▶ _DATA SECTION_

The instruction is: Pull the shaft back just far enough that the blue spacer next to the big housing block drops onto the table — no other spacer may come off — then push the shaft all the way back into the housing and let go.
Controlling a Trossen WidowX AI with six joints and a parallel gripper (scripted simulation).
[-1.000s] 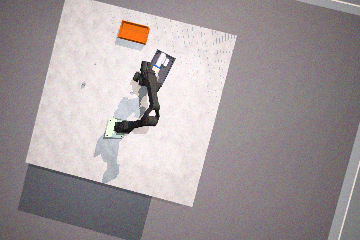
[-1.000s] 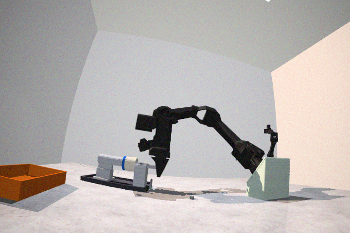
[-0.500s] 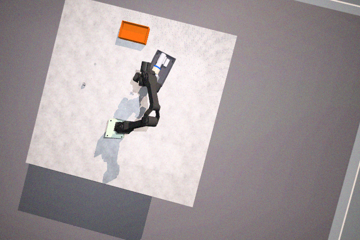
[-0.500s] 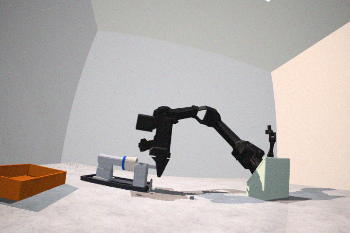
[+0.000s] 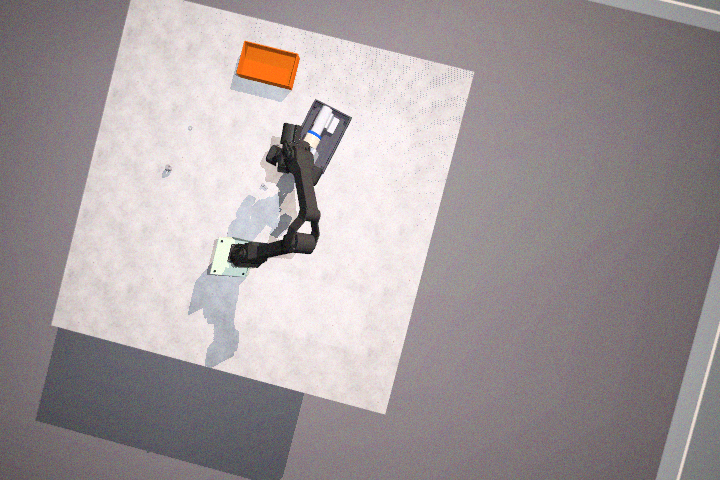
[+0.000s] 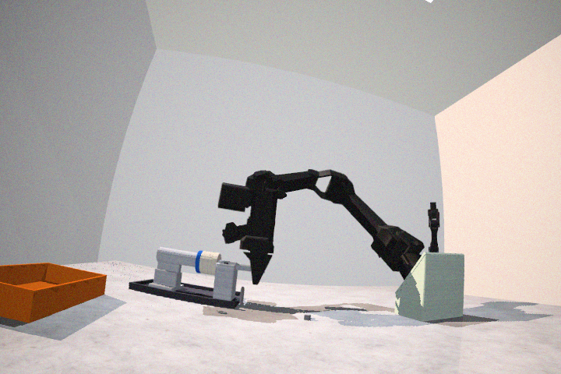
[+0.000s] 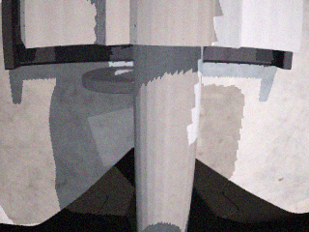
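Now: the shaft 80 mm ahead of my gripper tip, 20 mm to the right of it and 30 mm above it. Round my gripper tip: blue spacer: 130 mm ahead, 30 mm to the right, 30 mm above; orange bin: 340 mm ahead, 210 mm to the left, 40 mm below; dark bit: 80 mm behind, 120 mm to the left, 40 mm below.
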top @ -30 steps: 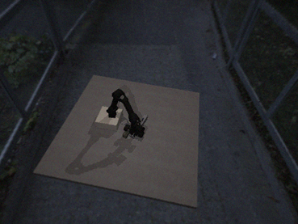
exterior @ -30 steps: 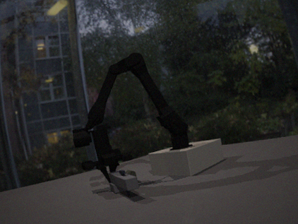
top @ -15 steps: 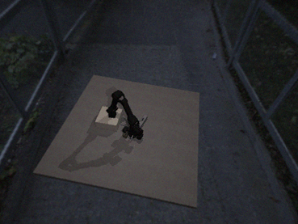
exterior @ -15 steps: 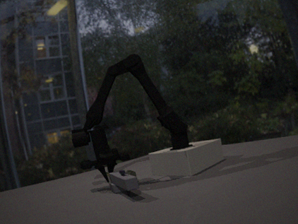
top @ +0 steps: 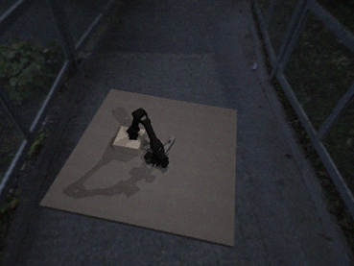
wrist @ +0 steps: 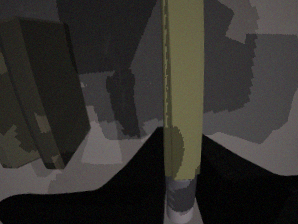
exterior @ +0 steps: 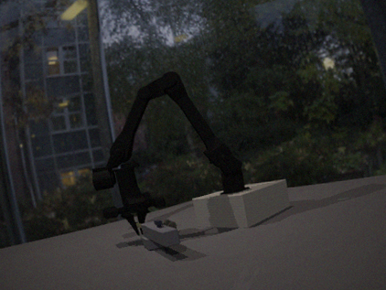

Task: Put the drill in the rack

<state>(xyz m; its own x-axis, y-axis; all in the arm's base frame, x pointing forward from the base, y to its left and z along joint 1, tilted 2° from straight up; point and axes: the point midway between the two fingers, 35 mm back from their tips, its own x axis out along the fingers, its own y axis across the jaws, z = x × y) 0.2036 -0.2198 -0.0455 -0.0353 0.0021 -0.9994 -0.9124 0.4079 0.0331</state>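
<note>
Now: the olive rack 60 mm to the left of my gripper tip and 60 mm behind it. The rest, counted from my gripper tip: yellow drill 30 mm to the left, 30 mm above, 20 mm ahead; dark key 200 mm to the left, 90 mm ahead, 40 mm above; grey block 180 mm to the left, 80 mm ahead, 30 mm above.
</note>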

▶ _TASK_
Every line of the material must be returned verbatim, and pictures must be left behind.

▶ _RESULT OF THIS EXERCISE_
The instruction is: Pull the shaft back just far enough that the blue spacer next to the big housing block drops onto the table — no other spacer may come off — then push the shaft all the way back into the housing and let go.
Controlling a Trossen WidowX AI with six joints and a parallel gripper (scripted simulation).
[-1.000s] 
[-1.000s] 
[-0.500s] 
[-0.500s] 
[+0.000s] 
[+0.000s] 
[+0.000s] 
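Now: the shaft 80 mm ahead of my gripper tip, 20 mm to the right of it and 30 mm above it. Round my gripper tip: blue spacer: 130 mm ahead, 30 mm to the right, 30 mm above; orange bin: 340 mm ahead, 210 mm to the left, 40 mm below; dark bit: 80 mm behind, 120 mm to the left, 40 mm below.
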top @ -30 steps: 
exterior @ -30 steps: 
top @ -15 steps: 
exterior @ -15 steps: 
top @ +0 steps: 
wrist @ +0 steps: 
exterior @ +0 steps: 

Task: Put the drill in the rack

<state>(xyz m; its own x-axis, y-axis; all in the arm's base frame, x pointing forward from the base, y to its left and z along joint 1, tilted 2° from straight up; point and axes: the point midway between the two fingers, 35 mm back from their tips, its own x axis out along the fingers, its own y axis across the jaws, z = x × y) 0.2036 -0.2198 -0.0455 -0.0353 0.0021 -0.9994 -0.9124 0.4079 0.0331</state>
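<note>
Now: the olive rack 60 mm to the left of my gripper tip and 60 mm behind it. The rest, counted from my gripper tip: yellow drill 30 mm to the left, 30 mm above, 20 mm ahead; dark key 200 mm to the left, 90 mm ahead, 40 mm above; grey block 180 mm to the left, 80 mm ahead, 30 mm above.
</note>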

Nothing further remains in this exercise.